El franciscano san Diego de Alcalá (1400-1463) acostumbraba a coger pan de la mesa de su convento para dárselo a los pobres. Sorprendido por el guardián del recinto, que pidió ver lo que llevaba oculto en el hábito, el santo respondió que eran rosas y milagrosamente los panes se convirtieron en flores. Es probable que Zurbarán, recién instalado en Madrid, pintase esta obra, con figuras monumentales de formas bien definidas, para el ático de un retablo dedicado al santo en el convento del mismo nombre de Alcalá de Henares.

La ultima comunión de san Diego de Alcalá. García de Miranda, Juan. 1729 - 1731. Óleo sobre lienzo. 111 x 194 cm. Museo del Prado. Depósito en otra institución. (ver) (CC BY 3.0)

El alma de San Diego de Alcalá asiste al traslado de sus reliquias. García de Miranda, Juan. 1729-1731. Óleo sobre lienzo. 111 x 194 cm. Museo del Prado. Depósito en otra institución. (ver) (CC BY 3.0)

Las pinturas de la capilla costeada por el banquero español Juan Enríquez de Herrera en la iglesia de Santiago de los Españoles reproducen escenas de la vida de san Diego de Alcalá, franciscano andaluz fallecido en 1463 y canonizado por Sixto V.

Curación y acción de gracias del príncipe Carlos. Serie de la vida de san Diego de Alcalá. García de Miranda, Juan. 1729. Óleo sobre lienzo, 111 x 194 cm. Museo del Prado. No expuesto. (ver) (CC BT 3.0)

San Diego resucitando a dos niños. García de Miranda, Juan. 1729-1731. Óleo sobre lienzo, 111 x 194 cm. Museo del Prado. Depósito en otra institución. (ver) (CC BY 3.0)

San Diego de Alcalá en las islas canarias. García de Miranda, Juan. 1728. Óleo sobre lienzo, 111 x 194 cm. Museo del Prado. Depósito en otra institución. (ver) (CC BY 3.0)

Iglesia de san Antonio Abad (Hermandad del Silencio)

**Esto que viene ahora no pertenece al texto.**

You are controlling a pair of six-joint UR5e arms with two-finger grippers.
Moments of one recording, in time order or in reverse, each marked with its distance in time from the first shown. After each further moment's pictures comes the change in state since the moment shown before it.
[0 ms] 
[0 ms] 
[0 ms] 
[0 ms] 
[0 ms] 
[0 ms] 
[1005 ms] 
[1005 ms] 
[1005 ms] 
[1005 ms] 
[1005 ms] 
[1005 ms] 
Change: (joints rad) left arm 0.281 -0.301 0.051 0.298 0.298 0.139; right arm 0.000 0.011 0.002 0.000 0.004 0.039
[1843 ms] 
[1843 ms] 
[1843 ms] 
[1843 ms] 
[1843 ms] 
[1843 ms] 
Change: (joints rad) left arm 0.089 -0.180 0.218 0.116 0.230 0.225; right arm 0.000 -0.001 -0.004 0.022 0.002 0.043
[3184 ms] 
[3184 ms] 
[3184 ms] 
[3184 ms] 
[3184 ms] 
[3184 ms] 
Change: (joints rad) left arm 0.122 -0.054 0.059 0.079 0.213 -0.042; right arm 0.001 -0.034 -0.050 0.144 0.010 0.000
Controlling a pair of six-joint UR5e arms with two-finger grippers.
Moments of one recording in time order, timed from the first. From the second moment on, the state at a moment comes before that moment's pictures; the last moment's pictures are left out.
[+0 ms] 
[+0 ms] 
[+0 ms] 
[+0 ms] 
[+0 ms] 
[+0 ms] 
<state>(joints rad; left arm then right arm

Sobre la portada del siglo XVIII, se sitúa una hornacina con una pintura de San Diego de Alcalá, recuerdo del promotor de los franciscanos de san Diego que residieron en este convento. 

Hornacina con San Diego de Alcalá

La entrada al templo está precedida por un pórtico sostenido por columnas de mármol blanco. En la parte superior de la portada hay una pintura de fray Diego de Alcalá.

Pintura de fray Diego de Alcalá

Iglesia del Convento de San Antonio de Padua

En la nave derecha de la Epístola, en el crucero, el retablo neoclásico de la Inmaculada, flanqueada por esculturas de San Diego de Alcalá y San Francisco.